**ASSIGNMENT:**
Return every line of the data that contains the string "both".

**Source records:**
★ ★ ★ ★ ★ ★ ★

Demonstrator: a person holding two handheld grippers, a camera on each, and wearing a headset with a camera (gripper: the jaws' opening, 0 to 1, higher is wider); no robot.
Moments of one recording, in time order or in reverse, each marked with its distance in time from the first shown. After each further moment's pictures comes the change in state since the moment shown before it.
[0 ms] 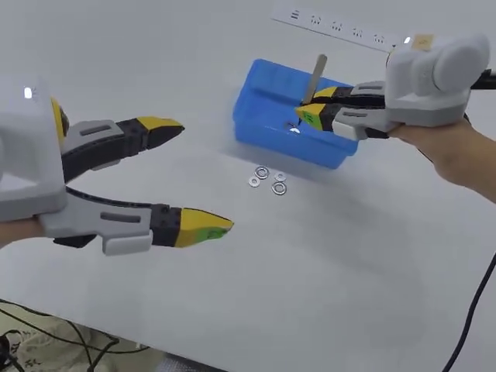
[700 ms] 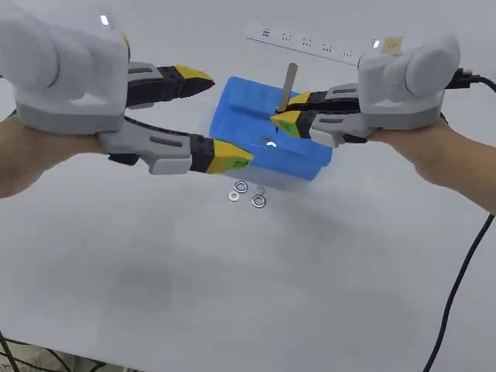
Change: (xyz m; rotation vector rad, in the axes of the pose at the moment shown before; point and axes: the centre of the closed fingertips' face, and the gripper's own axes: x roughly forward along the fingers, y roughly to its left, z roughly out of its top) left arm 0.077 0.030 0.054 0.183 0.027 -0.070; right arm -0.011 0.011 0.018 -0.077 0.003 0.013
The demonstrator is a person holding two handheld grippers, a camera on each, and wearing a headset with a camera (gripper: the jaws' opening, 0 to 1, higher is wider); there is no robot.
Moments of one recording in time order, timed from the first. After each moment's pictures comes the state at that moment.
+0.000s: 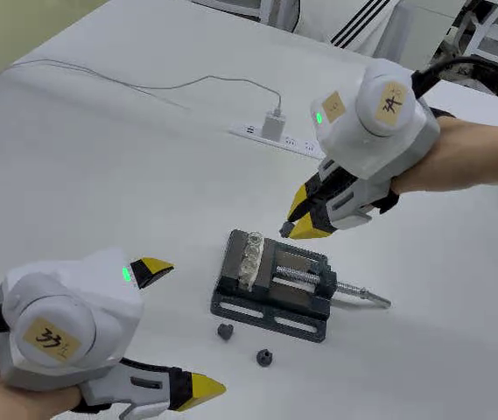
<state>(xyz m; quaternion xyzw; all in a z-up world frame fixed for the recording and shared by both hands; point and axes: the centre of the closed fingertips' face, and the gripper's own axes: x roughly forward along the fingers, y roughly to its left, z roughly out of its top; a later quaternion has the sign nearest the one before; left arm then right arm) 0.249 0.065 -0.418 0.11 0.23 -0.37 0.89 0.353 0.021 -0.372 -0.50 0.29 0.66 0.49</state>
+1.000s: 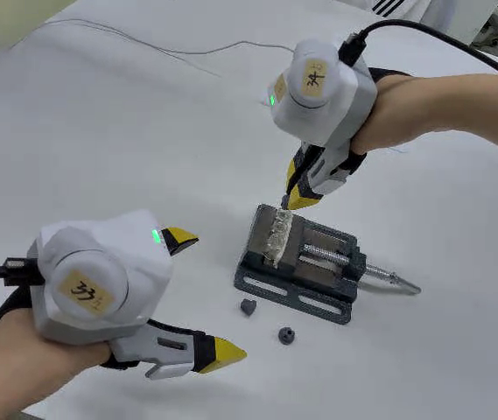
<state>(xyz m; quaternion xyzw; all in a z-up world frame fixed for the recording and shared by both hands) 0.255 0.069 -0.426 0.09 0.24 -0.37 0.89 0.375 0.048 -0.421 -0.56 0.34 0.63 0.41</state>
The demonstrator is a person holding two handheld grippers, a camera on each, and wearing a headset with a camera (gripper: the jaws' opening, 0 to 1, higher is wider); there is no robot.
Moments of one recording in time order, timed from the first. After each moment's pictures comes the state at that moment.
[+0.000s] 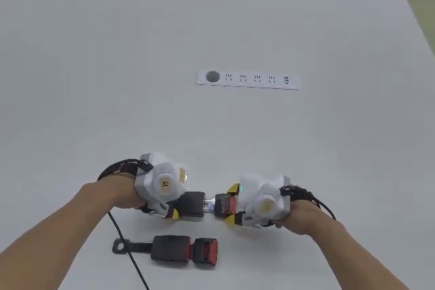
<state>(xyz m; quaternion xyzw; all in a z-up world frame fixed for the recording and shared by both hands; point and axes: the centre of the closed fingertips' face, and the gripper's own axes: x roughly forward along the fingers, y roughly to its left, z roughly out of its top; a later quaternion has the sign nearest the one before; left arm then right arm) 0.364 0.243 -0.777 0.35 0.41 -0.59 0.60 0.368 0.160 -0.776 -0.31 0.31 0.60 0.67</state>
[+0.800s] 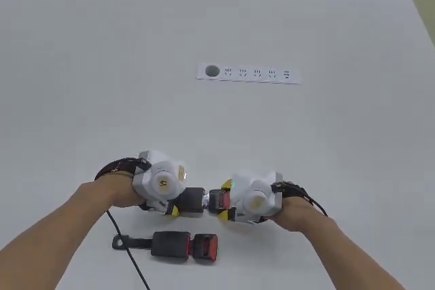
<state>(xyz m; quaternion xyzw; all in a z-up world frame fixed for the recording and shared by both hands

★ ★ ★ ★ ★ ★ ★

**RESPONSE TO THE TASK:**
<state>(xyz m; quaternion xyzw; all in a z-up world frame fixed for the recording and shared by both hands; point and axes: the centre of the closed fingertips' face, and the gripper's own axes: x roughly forward along the fingers, y roughly to its left, z roughly out of its top; a later quaternion has the sign nearest the one before; left arm then right arm) 0.249 0.065 -0.418 0.11 0.23 -0.37 0.89 0.353 0.021 -0.372 -0.50 0.29 0.66 0.49</state>
<state>(xyz m; quaternion xyzw; all in a z-up world frame fixed for the recording and shared by both hands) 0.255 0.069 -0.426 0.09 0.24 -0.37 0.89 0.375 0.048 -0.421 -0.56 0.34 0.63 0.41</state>
<state>(xyz m; quaternion xyzw; all in a z-up world frame fixed for the recording and shared by both hands; point and axes: the centre of the closed fingertips' face, and the gripper's own axes: x roughly forward along the fingers, y roughly to its left, z roughly out of its top; a later quaternion has the sign nearest the one before; left arm then right arm) 0.364 0.243 -0.777 0.35 0.41 -0.59 0.60 0.368 0.160 -0.776 -0.31 0.31 0.60 0.67</state>
<state>(xyz m; quaternion xyzw; all in a z-up world frame fixed for the recording and shared by both hands

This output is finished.